Kennedy and Annabel Lee used to be best friends, practically inseparable throughout their childhood. Always daring each other to be bigger and better and braver than everyone else. But then Annabel was in an awful car accident. Her brother died. She escaped, but with emotional and physical scars. Kennedy was nowhere to be found when she needed him the most.

It’s now a decade later. Annabel is taking care of her parents, her sick grandmother, and her two younger siblings. If she can manage to put herself first for once, she’ll leave for college in a few weeks. In the meantime, she and Kennedy have found themselves in the same photography class at the local community college. Years of separation have made things awkward, but Kennedy desperately wants to apologize for how he treated Annabel all those years ago.

I thought this book could go one of two ways. It could either be my favorite book of the year, or it could be trite, cheesy, and awful. I think it’s pretty obvious from my glowing five-star rating which one it ended up being.

I love books about childhood friends. I love books about people reconnecting. I love books that are cute and don’t have love triangles or cheating or unnecessary drama. And that’s the thing. This book is everything I love wrapped up in a cute story about childhood friends who reconnect on a road trip to a music festival.

It happens fast. But not too fast. Realistically fast, I think. Because it seemed to me that, even if she didn’t know it, Annabel was waiting all those years for Kennedy to come back to her. And Kennedy was waiting for his opportunity to apologize.
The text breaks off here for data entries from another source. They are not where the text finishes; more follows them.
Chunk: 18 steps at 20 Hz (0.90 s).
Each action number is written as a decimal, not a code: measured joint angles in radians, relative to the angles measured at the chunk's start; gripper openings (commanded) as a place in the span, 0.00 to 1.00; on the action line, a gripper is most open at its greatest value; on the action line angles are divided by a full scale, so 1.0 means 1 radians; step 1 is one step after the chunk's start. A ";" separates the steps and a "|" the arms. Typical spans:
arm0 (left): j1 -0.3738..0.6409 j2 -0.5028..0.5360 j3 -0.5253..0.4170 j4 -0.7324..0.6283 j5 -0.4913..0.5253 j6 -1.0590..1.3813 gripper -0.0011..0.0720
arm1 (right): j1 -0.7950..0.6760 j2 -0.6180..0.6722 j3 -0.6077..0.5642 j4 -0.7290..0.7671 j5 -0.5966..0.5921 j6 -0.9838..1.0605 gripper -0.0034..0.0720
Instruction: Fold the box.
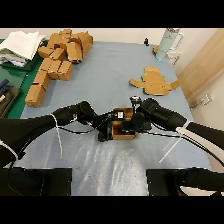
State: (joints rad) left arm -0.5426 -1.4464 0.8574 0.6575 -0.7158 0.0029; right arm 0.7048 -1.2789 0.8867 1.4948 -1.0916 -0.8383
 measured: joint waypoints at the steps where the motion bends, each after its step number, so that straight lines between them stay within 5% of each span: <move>1: 0.000 0.000 0.000 0.000 0.000 0.000 0.58 | 0.000 0.008 0.002 0.003 -0.010 0.000 0.70; 15: 0.000 0.000 0.000 0.000 -0.001 0.000 0.58 | -0.063 0.166 0.032 -0.011 -0.187 -0.012 0.52; 17: 0.000 0.000 0.000 0.000 0.000 0.000 0.58 | -0.095 0.172 0.032 -0.014 -0.198 -0.032 0.32; 18: 0.000 0.000 0.000 0.000 -0.001 0.000 0.58 | -0.120 0.172 0.032 -0.015 -0.200 -0.047 0.31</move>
State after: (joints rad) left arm -0.5426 -1.4464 0.8574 0.6571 -0.7166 0.0029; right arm 0.5850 -1.1069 0.9192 1.4796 -1.2911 -0.8848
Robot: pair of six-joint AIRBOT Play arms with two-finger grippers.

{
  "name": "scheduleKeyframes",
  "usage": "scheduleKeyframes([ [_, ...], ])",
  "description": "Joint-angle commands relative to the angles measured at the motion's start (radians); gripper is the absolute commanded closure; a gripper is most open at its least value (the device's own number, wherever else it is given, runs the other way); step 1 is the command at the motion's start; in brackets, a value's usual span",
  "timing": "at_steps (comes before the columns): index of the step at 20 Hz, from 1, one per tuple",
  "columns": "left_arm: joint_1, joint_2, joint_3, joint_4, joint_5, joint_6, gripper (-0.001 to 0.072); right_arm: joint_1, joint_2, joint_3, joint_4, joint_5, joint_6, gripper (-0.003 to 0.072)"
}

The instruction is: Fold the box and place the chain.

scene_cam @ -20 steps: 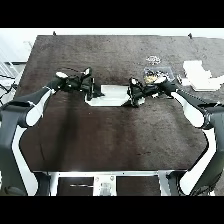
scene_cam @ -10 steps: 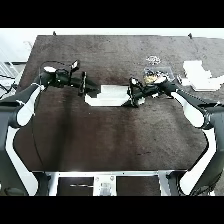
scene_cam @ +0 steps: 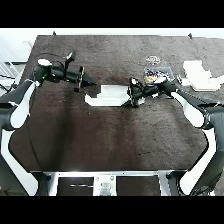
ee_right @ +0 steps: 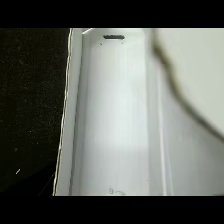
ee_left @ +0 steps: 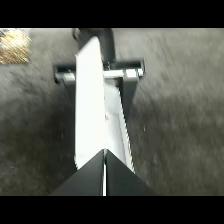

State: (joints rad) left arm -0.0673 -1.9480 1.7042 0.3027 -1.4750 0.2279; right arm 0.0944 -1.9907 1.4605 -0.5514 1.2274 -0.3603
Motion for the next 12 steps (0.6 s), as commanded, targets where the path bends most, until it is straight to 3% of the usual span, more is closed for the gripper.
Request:
scheduleKeyframes([
  [1, -0.013, 0.094, -0.008, 0.002, 0.05, -0.113, 0.0698, 0.0, 0.0, 0.0, 0.0, 0.001, 0.0, 0.0118],
  [4, -0.042, 0.203, -0.082, 0.004, 0.164, -0.15, 0.0698, 0.0, 0.0, 0.0, 0.0, 0.001, 0.0, 0.0118],
  [8, -0.107, 0.34, -0.253, 0.005, 0.348, -0.15, 0.0698, 0.0, 0.0, 0.0, 0.0, 0.0, 0.0, 0.0118],
  [12, -0.187, 0.372, -0.391, 0.013, 0.506, -0.145, 0.0698, 0.0, 0.0, 0.0, 0.0, 0.001, 0.0, 0.0118],
])
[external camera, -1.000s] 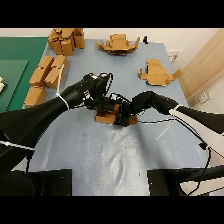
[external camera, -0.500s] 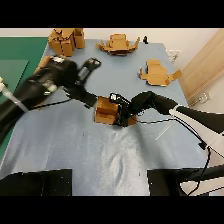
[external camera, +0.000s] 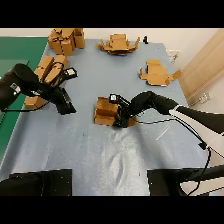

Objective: Fold the box.

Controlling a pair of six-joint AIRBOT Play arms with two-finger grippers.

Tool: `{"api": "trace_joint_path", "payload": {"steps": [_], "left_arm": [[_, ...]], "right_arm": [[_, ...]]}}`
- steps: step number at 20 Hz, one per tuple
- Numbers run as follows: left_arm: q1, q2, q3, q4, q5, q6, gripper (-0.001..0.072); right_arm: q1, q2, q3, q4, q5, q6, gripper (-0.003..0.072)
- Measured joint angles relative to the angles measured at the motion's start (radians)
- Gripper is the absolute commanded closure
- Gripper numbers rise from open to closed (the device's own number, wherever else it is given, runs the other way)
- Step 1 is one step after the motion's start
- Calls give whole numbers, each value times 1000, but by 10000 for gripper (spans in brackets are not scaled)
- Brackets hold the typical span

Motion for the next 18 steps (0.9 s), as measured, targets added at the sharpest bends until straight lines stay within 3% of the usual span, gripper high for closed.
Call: {"api": "trace_joint_path", "payload": {"steps": [7, 18], "left_arm": [[-11, -182, -18, -224, 42, 420, 26], [-127, -247, -20, -281, 47, 580, 26]], "right_arm": [[0, 0, 0, -2, 0, 0, 412], [0, 0, 0, -5, -2, 6, 412]]}}
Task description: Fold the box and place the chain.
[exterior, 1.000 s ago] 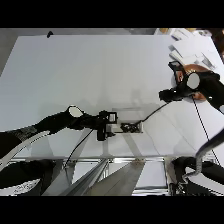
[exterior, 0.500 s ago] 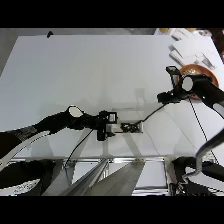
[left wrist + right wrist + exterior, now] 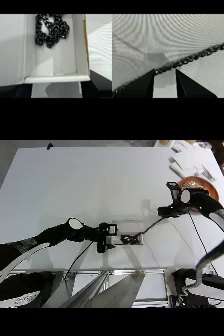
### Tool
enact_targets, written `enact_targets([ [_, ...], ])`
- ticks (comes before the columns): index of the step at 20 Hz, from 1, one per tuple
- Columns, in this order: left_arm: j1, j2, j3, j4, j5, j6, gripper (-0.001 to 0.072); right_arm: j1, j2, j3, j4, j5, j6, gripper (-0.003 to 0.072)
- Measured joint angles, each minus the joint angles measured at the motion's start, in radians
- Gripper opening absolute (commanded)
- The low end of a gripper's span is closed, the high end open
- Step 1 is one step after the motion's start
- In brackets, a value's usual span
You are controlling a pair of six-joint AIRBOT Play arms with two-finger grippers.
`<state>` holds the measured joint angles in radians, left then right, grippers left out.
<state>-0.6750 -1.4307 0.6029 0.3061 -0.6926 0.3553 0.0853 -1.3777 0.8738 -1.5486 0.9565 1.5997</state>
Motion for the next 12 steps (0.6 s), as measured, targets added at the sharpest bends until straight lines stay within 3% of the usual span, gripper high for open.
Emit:
enact_targets([
  [1, 0.000, 0.000, 0.000, 0.000, 0.000, 0.000, 0.0135, 0.000, -0.002, 0.000, 0.000, -0.002, 0.002, 0.0287],
  [4, 0.000, 0.000, 0.000, 0.000, 0.000, 0.000, 0.0135, -0.001, -0.007, -0.001, 0.000, -0.010, 0.014, 0.0188],
  [12, 0.000, 0.000, 0.000, 0.000, 0.000, 0.000, 0.0135, -0.001, -0.008, -0.003, 0.000, 0.007, 0.024, 0.0147],
])
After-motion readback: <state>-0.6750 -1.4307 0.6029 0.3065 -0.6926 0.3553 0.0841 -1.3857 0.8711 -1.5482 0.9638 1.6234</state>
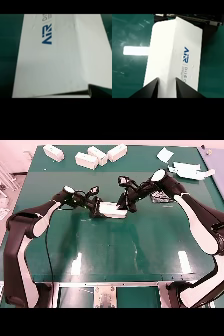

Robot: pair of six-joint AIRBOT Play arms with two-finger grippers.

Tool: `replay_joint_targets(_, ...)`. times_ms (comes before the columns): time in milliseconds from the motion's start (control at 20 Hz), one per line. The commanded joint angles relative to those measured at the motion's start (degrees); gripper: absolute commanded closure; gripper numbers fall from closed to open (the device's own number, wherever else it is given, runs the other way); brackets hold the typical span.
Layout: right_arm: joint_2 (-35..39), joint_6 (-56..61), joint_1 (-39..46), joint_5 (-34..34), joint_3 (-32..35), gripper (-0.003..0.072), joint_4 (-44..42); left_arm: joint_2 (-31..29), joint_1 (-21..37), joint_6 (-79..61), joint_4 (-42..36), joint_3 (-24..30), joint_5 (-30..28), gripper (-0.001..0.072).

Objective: Fold the box and place the chain.

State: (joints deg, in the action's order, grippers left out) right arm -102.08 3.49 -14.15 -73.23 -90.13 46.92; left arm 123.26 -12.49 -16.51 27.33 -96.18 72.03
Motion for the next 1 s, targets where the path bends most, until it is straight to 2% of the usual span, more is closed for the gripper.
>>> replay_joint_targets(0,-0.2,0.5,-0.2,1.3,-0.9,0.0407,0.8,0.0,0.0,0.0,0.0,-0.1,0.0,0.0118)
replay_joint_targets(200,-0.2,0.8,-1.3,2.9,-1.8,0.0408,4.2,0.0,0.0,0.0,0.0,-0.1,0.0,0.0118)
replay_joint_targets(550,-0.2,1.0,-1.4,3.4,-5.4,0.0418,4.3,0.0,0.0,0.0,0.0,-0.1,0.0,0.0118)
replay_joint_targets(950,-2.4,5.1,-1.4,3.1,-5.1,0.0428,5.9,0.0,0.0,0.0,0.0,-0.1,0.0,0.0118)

I loved their dares and their honesty and how open they were with each other. My laptop’s grammar check thinks that I mean “I loved their dates,” but no, I really do mean their dares. Because this book is based on Annabel and Kennedy’s deal that she’ll let him dare her to do seven things if he applies to seven writing internships. Because dares have always been their thing. And through those seven dares, they end up closer than ever. They make each other better.

I loved this book so much, and I can’t wait to see more from this author.

Thanks to Netgalley and the publisher for the ARC.